The general consensus amongst economists is that US inflation is low. This was corroborated by favorable reports by the Department of Labor at the beginning of May. Yet, what trajectory will inflation take in the next half-decade? In this article, 5 experts weigh in on where US inflation is heading in the next 5 years.
The Fed Does Not Expect Inflation To Rise Significantly
“Inflation management is one of the primary roles of the Federal Reserve, so you can look to them for indications of inflation expectations.
The Fed will raise interest rates when it expects inflation to get above the 2% target. By raising interest rates, the Fed makes borrowing less attractive so spending and inflation will fall. Most recently, the Fed has announced that they do not plan to raise interest rates through 2021. This means that they do not expect inflation to rise significantly.
The Fed has also said they expect for unemployment to increase slightly. Again, this indicates low inflation. If less people are employed, then less people will have money to spend and create that upward pressure on prices that causes inflation.”
Not Much Organic Inflation
“Speaking as a consumer I do not believe there will be much ‘organic inflation’ in the next five years. A lot of people never fully recovered from the Great Recession. They’re saving a little bit more and do not fully trust the recovery. In addition the baby boomers are all approaching retirement age and will be living on fixed incomes. Healthcare costs are a major concern. According to statistics the economy is booming and yet a lot of people do not feel that is the case in their personal life.

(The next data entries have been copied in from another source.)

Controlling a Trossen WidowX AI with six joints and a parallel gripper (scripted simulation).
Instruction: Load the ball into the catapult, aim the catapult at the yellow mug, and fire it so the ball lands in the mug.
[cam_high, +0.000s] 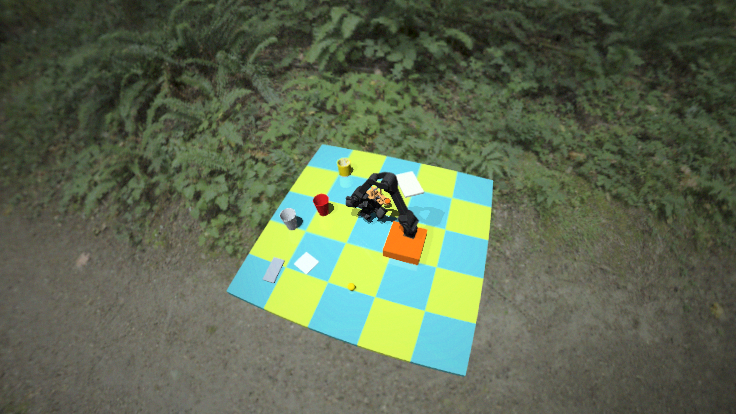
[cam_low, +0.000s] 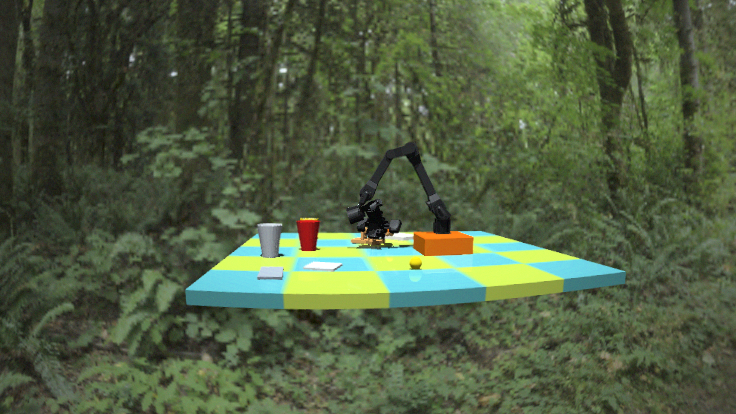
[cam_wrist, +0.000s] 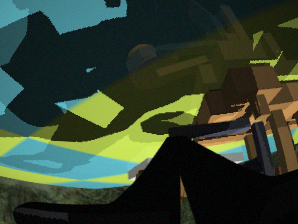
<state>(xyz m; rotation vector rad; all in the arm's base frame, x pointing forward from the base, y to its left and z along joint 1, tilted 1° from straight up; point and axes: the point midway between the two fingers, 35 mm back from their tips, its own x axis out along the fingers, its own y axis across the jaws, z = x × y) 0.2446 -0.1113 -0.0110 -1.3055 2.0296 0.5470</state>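
The orange ball lies 30 mm behind my gripper tip, 30 mm to the right of it and 30 mm above it. Round my gripper tip: wooden catapult 40 mm ahead, 50 mm to the right, 20 mm above; yellow mug 350 mm ahead, 210 mm to the right; red mug 310 mm ahead, 150 mm to the left.
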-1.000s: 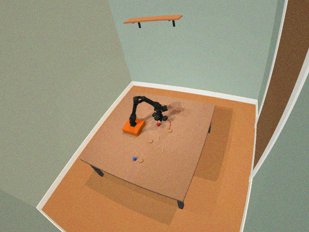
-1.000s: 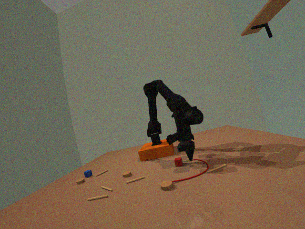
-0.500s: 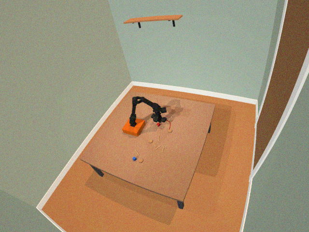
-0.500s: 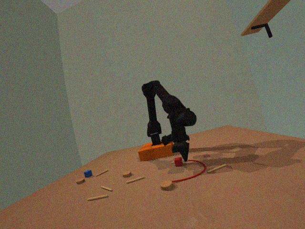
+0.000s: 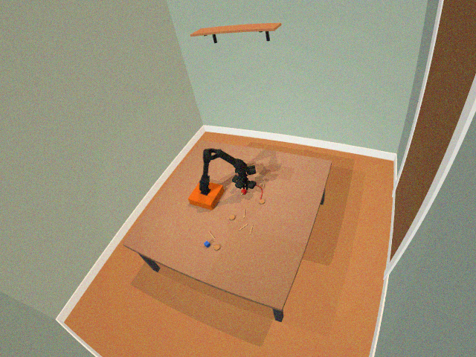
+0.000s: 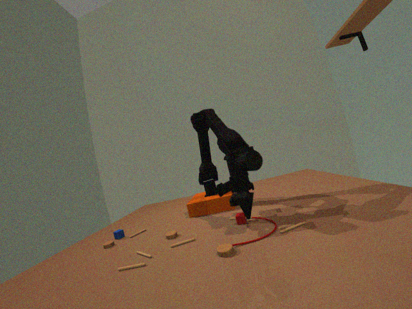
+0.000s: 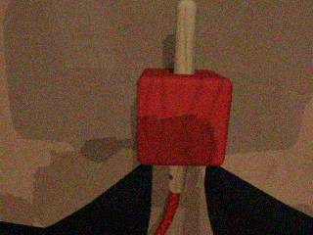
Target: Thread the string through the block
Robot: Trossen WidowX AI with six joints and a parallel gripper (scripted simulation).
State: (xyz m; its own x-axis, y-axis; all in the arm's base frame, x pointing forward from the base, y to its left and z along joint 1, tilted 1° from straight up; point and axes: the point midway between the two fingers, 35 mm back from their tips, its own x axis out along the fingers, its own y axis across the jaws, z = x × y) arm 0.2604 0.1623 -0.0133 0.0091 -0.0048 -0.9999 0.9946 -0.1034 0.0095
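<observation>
Now: gripper tip 3 cm to the left of the red block. Also, from my gripper tip: thin stick: 1 cm to the right; then blue cube: 54 cm to the right, 2 cm behind; then round wooden button: 17 cm ahead, 7 cm to the right, 1 cm below.
</observation>
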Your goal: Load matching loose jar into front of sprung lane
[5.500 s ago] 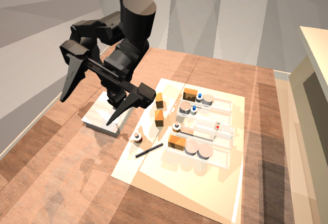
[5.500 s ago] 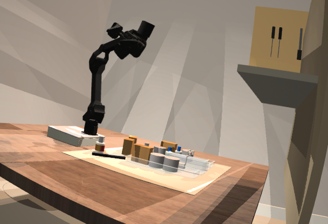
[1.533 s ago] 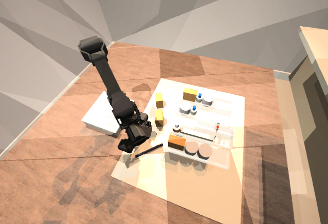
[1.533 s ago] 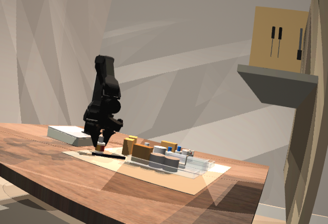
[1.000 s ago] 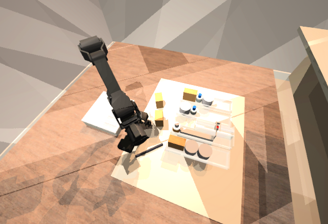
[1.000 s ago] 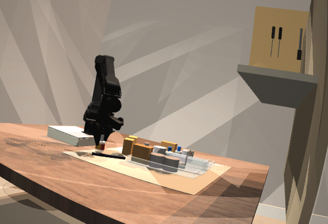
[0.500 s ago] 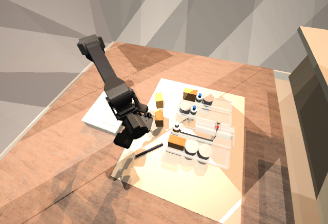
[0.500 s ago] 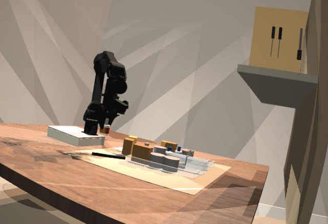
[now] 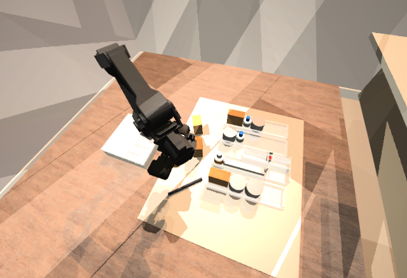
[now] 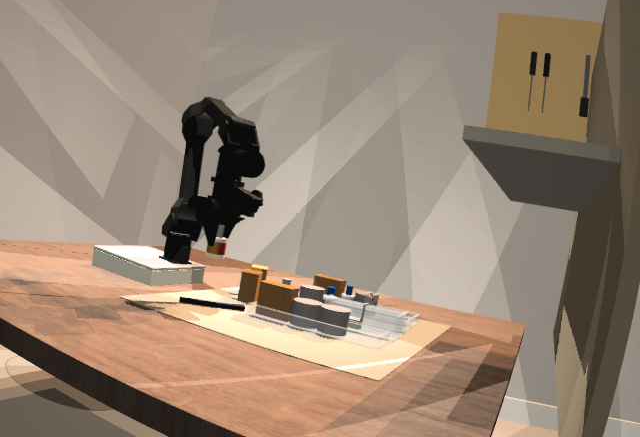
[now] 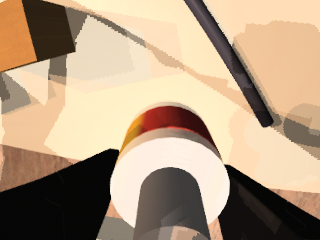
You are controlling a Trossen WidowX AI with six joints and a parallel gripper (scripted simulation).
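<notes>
Now: gripper tip 170 mm short of the cream mat, 140 mm to the right of it and 120 mm above it. From my gripper tip the other things lie so: shelf (620 mm ahead, 210 mm to the left, 240 mm above); then red mark (290 mm ahead, 190 mm to the left, 50 mm below); then black rod (50 mm ahead, 40 mm to the right, 120 mm below).
</notes>
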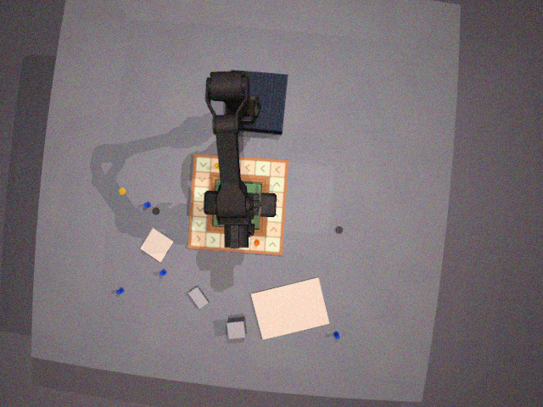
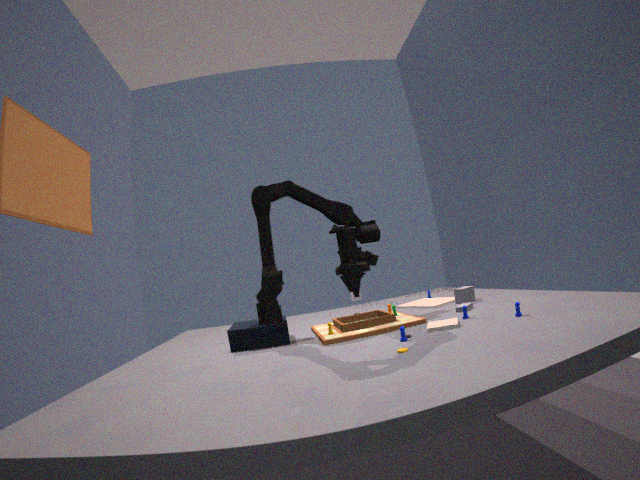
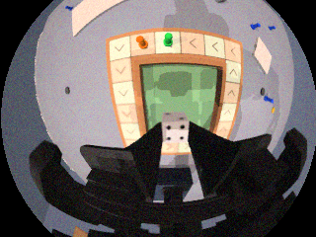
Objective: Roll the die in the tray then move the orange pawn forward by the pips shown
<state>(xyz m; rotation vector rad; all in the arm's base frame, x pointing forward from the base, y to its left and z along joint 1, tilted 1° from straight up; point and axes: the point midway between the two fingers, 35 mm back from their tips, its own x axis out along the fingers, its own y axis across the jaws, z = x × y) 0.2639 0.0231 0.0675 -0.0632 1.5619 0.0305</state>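
The orange pawn is 11 cm ahead of my gripper tip, 5 cm to the left of it and 7 cm below it. From my gripper tip the other things lie so: green tray (1 cm ahead, 2 cm to the right, 9 cm below); then green pawn (12 cm ahead, 7 cm below); then white die (right at my gripper tip).
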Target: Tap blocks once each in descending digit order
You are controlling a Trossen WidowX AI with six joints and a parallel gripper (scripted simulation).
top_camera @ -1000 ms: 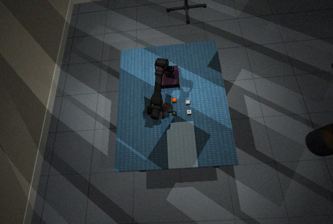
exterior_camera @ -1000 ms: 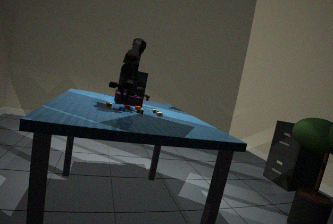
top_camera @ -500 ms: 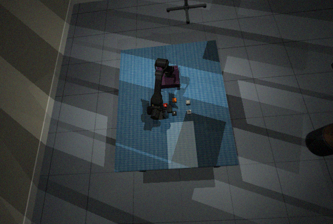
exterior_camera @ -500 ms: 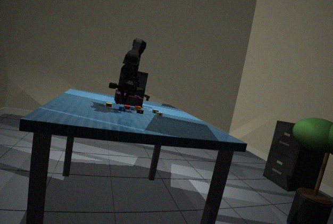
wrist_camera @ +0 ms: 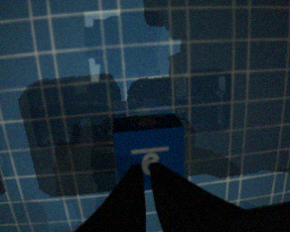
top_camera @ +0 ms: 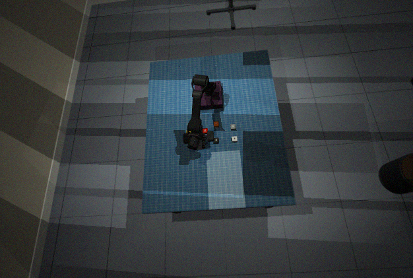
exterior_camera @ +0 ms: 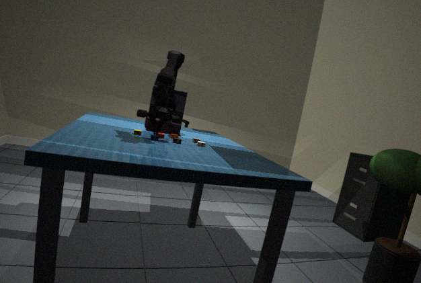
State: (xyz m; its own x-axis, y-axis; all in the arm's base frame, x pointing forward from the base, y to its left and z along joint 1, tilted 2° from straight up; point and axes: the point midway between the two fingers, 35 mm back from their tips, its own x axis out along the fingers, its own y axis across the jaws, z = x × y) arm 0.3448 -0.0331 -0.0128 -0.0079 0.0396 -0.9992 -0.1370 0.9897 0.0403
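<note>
The blue block lies 10 mm ahead of my gripper tip and 10 mm below it. Round my gripper tip: black block (20 mm behind, 100 mm to the left, 10 mm below); red block (80 mm behind, 20 mm to the left, 10 mm below); yellow block (60 mm behind, 80 mm to the right, 10 mm below).
</note>
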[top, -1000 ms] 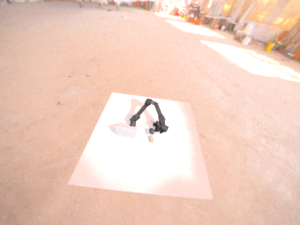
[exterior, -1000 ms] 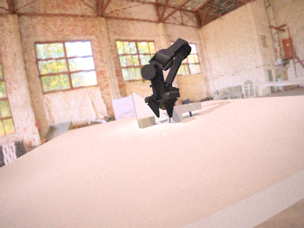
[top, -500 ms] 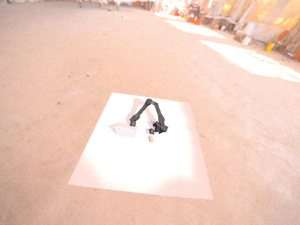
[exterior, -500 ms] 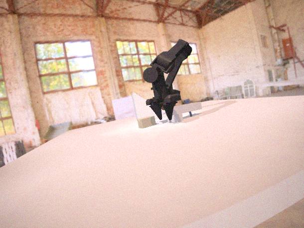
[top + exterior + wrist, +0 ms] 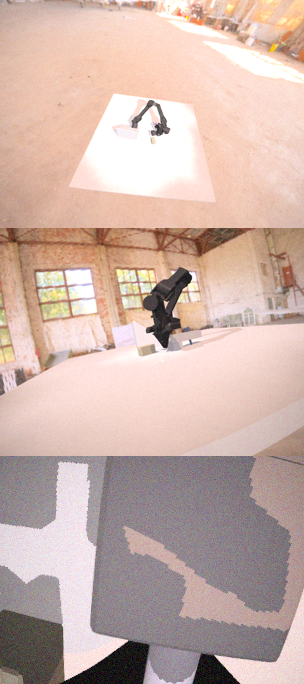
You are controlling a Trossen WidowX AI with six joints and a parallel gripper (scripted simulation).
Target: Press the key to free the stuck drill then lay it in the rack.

Many people are working in Gig Economy jobs, which are in essence temporary assignments with no health benefits. Examples include driving for Uber, Lyft, Grub Hub, Door Dash, or Amazon delivery. These are not the type of positions, which fueled the economy in past generations.
Inflation is generally caused by consumers pumping a lot of money into the economy and taking on large amounts of debt. The wounds of the Great Recession have yet to heal. People are not automatically assuming they will be better off a year from now. Whenever one feels uncertain about the future they are reluctant to spend lavishly. Any spending they do is usually measured.
Having said that world affairs such as tariff wars and instability in the Middle East could cause inflation without any assistance from consumers. A major rise in oil costs could ripple through the economy causing prices to rise in other sectors of the economy. However, fear has a way of causing people to spend even less which leads to higher unemployment and recession. That would eliminate any inflation bubble.
We’re not likely to see any real inflation until the average working person believes the backbone of the economy is solid with good paying jobs. Right now adults are taking jobs from teenagers such as delivering newspapers, cutting lawns, snow removal, and working in fast food restaurants. This explains why there is a sudden push to make the minimum wage $15. We may not see historically high inflation for another 10 years!”
Kevin Darné, Author, Continuing Education Instructor
Rates Must Creep Back Up To Historic Levels
“Where’s US inflation heading in the next 5 years? – This is impossible to pin down precisely, but I believe that short of a recession, rates must creep back up to historic levels.
In spite of trade wars, government shutdowns and the resultant delay in statistics, the business cycle goes on. That said, corporations have used all the cost-cutting tricks in the world. Now is the time for increasing prices on the ground level as well as at the Fed Open Market Committee.
Complicating matters is that persistently low inflation and low rates hamstring the options that central banks have historically used to address crises. Again, in order to relieve this psychological pressure rates and inflation must creep up.”
Robin Lee Allen, Managing Partner, Esperance PE
A Modest Stagnation Of Growth Rates Can Be Expected
“Considering the latest development in trade and monetary policy, it can be expected that the U.S. inflation rate will remain at modest levels.
Given the uncertain outcome of the ongoing trade war, as well as highly leveraged corporate debt levels, which weigh on the outlook of the world economy, a modest stagnation of growth rates can be expected.
Another point to consider is the Fed’s shift in interest rate expectations. The expected monetary easing is an indication of concerns about low growth and geopolitical tensions.
Since the conundrum about the missing effect of the last quantitative easing programs still prevails, especially the question why full employment did not yield to higher inflation, it remains at least questionable if another round of quantitative easing would lead to higher inflation. The Federal Reserve Bank of St. Louis 5-Year Forward Inflation Expectation Rate (T5YIFR) dropped in the last year from 2.16% to 1.94% and from 2.47% to 1.94% within the last 5 years, even though the Fed deployed massive quantitative easing programs.”
Dr. Stephan Unger, Assistant Professor of Economics, Saint Anselm College
A Recession Within The Next 5 Years
“I predict inflation will stay around 2% for the next 3 years unless a recession hits sooner in which case I think the government will print more money and drive up inflation at a drastic rate. I think there will be a
recession within the next 5 years, so when that hits inflation may be as high as 10% in just one year.”
Stacy Caprio, Financial Blogger, Fiscal Nerd
Given economic indicators, the Fed has projected that there will be no real threat of skyrocketing inflation in the coming years. However, there are numerous variables that can shift which would alter that forecast. Ultimately, only time will provide the definitive answer.